Task prompt ▸ Go over the records and count each line that has the string "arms". Give the number and nothing else.

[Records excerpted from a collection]
[Start of Attachment]

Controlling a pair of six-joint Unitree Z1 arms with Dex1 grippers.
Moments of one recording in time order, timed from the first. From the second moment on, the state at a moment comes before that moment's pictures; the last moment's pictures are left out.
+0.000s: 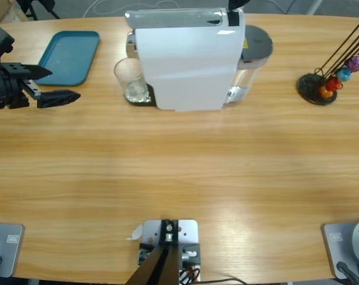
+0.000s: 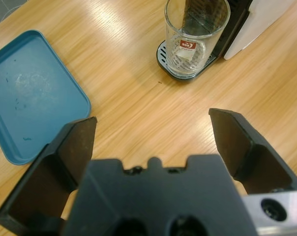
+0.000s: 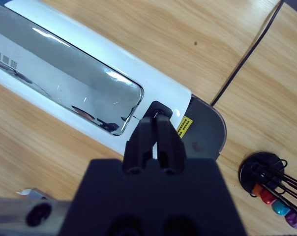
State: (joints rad) arm 0 -0.55 1.34 -0.61 -0.02 -0.14 0.21; arm 1 0.63 1.92 -2.01 1.10 -0.02 0.09
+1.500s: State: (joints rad) arm 0 -0.57 1.34 -0.61 -0.02 -0.14 0.21; arm 1 0.63 1.84 -2.02 1.15 0.00 0.15
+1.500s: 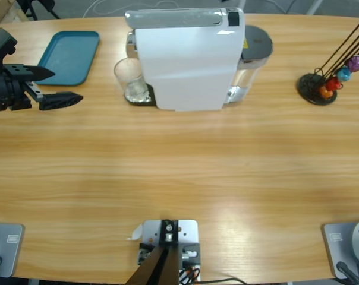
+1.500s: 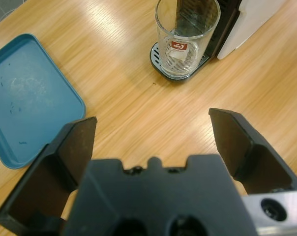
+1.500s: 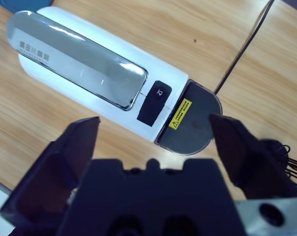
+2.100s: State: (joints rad) arm 0 -0.57 1.33 -0.61 -0.02 -0.15 0.21; arm 1 0.69 1.39 -1.45 0.99 0.05 0.19
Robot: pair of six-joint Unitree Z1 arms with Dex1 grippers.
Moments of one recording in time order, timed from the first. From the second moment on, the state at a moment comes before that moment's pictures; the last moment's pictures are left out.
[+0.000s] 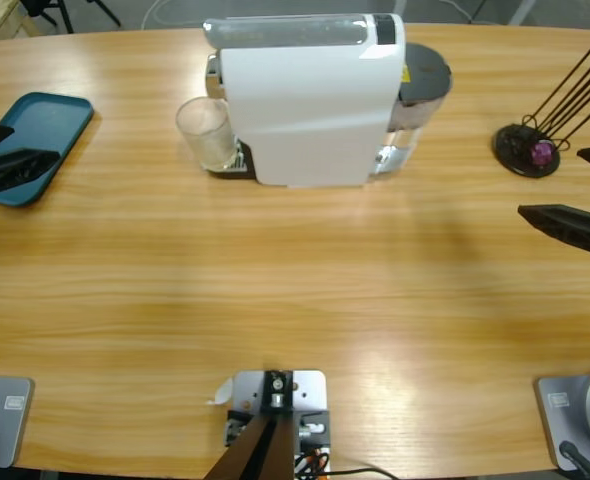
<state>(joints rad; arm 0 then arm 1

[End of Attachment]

Reply ▸ 2